[What you will do]: Report how many lines of the entries below contain the word "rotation", and nothing more.

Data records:
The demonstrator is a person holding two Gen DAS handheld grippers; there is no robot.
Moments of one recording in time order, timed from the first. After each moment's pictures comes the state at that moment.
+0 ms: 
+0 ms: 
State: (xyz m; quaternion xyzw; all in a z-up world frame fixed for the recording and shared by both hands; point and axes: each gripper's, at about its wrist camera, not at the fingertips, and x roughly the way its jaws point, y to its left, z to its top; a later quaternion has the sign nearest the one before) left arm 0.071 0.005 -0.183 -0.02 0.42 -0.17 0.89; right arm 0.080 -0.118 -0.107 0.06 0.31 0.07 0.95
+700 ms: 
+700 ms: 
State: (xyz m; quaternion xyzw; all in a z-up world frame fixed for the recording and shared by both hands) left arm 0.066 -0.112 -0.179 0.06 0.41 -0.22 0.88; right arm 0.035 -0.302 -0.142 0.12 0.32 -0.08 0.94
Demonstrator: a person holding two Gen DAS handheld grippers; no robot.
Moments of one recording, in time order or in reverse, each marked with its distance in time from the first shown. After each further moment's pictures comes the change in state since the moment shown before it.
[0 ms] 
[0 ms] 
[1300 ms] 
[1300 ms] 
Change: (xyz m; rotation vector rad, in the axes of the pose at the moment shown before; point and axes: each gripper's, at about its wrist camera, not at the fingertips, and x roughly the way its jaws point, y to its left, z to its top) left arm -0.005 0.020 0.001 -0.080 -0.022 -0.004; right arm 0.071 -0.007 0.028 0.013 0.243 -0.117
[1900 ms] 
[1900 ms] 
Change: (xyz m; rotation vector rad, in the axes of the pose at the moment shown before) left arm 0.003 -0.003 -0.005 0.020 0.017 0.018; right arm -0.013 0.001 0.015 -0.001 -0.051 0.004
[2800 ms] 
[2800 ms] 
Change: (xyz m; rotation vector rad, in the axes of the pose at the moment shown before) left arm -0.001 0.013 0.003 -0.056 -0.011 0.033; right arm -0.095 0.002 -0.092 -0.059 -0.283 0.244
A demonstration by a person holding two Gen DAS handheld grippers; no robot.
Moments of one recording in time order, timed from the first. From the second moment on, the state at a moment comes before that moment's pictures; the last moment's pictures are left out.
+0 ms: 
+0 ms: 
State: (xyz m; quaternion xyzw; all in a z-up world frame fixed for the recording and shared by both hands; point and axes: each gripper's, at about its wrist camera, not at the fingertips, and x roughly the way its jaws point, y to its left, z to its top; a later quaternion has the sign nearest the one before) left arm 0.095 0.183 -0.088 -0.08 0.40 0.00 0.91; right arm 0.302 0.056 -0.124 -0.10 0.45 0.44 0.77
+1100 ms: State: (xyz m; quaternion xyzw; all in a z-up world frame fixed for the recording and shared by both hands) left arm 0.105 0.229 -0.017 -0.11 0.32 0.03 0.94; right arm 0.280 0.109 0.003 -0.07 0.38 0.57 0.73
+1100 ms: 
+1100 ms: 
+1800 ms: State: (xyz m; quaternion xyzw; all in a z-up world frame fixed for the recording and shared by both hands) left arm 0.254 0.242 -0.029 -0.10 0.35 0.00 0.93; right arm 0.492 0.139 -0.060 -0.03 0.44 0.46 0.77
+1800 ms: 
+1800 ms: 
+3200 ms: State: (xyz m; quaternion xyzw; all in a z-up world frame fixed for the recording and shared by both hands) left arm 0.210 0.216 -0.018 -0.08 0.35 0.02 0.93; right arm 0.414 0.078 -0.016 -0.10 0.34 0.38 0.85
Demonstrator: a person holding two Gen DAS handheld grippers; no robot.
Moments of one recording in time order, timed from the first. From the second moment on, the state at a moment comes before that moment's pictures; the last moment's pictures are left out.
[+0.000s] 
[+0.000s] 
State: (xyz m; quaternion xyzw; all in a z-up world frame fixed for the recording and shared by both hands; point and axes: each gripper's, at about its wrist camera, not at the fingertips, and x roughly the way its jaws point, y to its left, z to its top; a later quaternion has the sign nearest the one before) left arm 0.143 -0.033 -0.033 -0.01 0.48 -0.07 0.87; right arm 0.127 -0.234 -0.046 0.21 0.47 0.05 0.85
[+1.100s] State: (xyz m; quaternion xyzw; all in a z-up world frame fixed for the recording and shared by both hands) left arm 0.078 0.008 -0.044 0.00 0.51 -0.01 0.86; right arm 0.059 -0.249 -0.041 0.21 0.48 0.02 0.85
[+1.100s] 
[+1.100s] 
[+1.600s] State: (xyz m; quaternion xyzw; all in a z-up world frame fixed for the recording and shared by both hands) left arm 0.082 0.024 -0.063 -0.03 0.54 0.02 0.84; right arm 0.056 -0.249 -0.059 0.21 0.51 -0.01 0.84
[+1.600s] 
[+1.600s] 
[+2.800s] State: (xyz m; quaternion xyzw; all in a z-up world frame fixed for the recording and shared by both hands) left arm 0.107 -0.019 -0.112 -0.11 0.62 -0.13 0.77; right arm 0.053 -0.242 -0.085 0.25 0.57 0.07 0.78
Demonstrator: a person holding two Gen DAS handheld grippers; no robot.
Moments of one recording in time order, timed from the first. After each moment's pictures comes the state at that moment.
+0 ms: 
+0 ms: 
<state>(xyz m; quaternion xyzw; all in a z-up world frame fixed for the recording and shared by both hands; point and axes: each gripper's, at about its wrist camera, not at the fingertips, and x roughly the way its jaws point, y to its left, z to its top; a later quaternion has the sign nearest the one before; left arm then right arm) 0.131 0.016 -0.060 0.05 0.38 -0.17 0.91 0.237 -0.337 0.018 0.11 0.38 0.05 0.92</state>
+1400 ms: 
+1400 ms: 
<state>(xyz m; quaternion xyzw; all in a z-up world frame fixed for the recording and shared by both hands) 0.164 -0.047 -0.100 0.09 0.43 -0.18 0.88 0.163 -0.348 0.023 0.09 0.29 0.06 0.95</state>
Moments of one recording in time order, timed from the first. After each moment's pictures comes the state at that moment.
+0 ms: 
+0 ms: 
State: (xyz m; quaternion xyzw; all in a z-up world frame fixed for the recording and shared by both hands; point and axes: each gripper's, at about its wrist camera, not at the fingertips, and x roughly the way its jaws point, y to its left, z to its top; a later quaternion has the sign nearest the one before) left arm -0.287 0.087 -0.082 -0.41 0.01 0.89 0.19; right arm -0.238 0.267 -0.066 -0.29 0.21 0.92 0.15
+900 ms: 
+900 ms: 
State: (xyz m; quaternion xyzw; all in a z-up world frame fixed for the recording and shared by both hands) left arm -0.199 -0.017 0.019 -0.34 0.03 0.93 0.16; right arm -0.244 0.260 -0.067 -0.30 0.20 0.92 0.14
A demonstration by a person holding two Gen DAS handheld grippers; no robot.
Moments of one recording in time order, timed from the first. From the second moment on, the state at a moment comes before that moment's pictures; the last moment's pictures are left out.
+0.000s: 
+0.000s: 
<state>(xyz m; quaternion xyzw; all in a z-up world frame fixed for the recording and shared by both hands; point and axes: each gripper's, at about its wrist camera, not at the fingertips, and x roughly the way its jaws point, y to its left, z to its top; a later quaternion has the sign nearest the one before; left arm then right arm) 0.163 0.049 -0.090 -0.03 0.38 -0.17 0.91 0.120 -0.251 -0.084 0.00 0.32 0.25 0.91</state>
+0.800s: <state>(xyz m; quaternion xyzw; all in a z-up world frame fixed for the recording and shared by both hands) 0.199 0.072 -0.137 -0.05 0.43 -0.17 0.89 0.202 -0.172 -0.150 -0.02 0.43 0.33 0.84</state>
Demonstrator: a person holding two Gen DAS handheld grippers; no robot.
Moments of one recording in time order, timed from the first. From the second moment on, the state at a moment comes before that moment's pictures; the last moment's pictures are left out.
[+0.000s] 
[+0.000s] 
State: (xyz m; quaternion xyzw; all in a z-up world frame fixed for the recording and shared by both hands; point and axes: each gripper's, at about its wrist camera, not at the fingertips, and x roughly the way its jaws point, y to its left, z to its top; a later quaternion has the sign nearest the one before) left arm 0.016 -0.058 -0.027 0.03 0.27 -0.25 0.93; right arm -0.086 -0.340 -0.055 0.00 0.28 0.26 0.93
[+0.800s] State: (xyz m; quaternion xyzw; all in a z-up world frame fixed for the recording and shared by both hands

[Answer space]: 3